At this stage everything is set, all that is left to complete is simply determine where to place the cube! I decided to place the cube such that the bottom left corner of it would be at the virtual coordinates (1,1,3). The box surface was at a height of 3 on the z axis. After this, we can construct a matrix by concatenting all the virtual coordinate column vectors and appending a row of 1 and then transposing everything, at this stage our 4d coordinate matrix is of shape 8x4.

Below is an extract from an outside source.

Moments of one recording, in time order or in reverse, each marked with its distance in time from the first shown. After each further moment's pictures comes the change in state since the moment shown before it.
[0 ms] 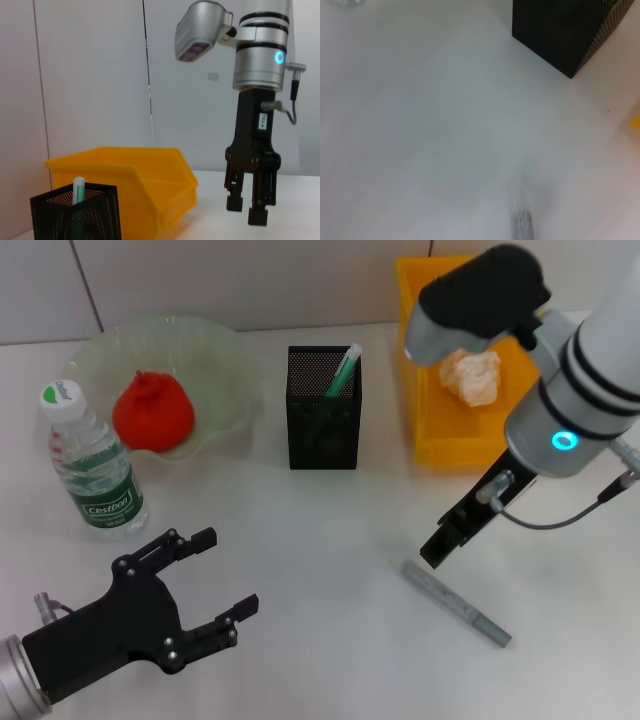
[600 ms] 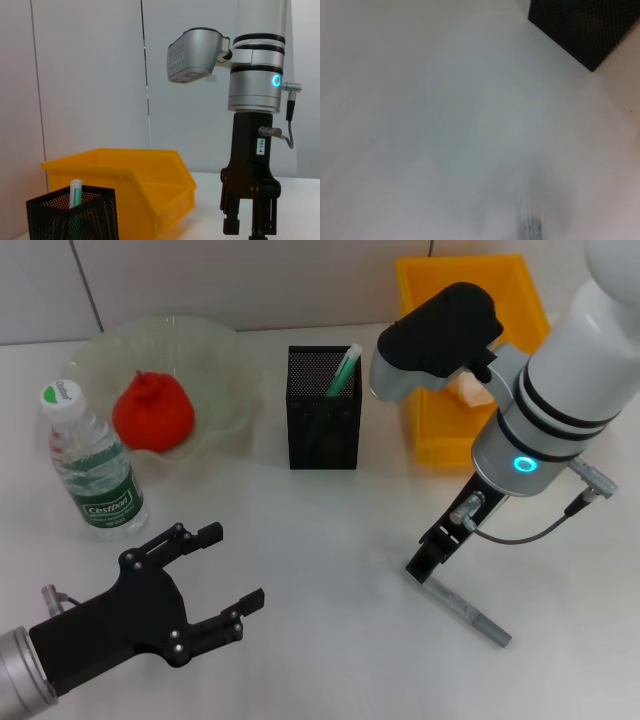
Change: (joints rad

Mapping and Drawing the Cube

At this point I used the calibration matrix to map the virtual coordinates to the actual coordinates (making sure to normalize the 3 entry to be 1) for each frame. I then used the open cv functions found in the resource page to draw the cubes. I did modify them a bit to make the lines thicker, as I thought it looked better. Once the drawing was completed for each frame I simply saved the sequence as a file. Click here for the results (remember to checkout the second part of the video).

Final Reflection

This was definitely one of my favorite projects in the course, I had a lot of fun making it but realized that it was really hard to get a good stable cube in the video. This is because of little oscillations I made while filming that may have thrown off the tracker. There is definitely a lot of room for improvement and exploration, eg. placing different geomatrical shapes on the box. One thing that I will definitely look into is figuring out how this is done on apps like snapchat where there is no predrawn 3d mesh. All in all, this is my last project as a Berkeley undergrad... thank you for the wonderful semester.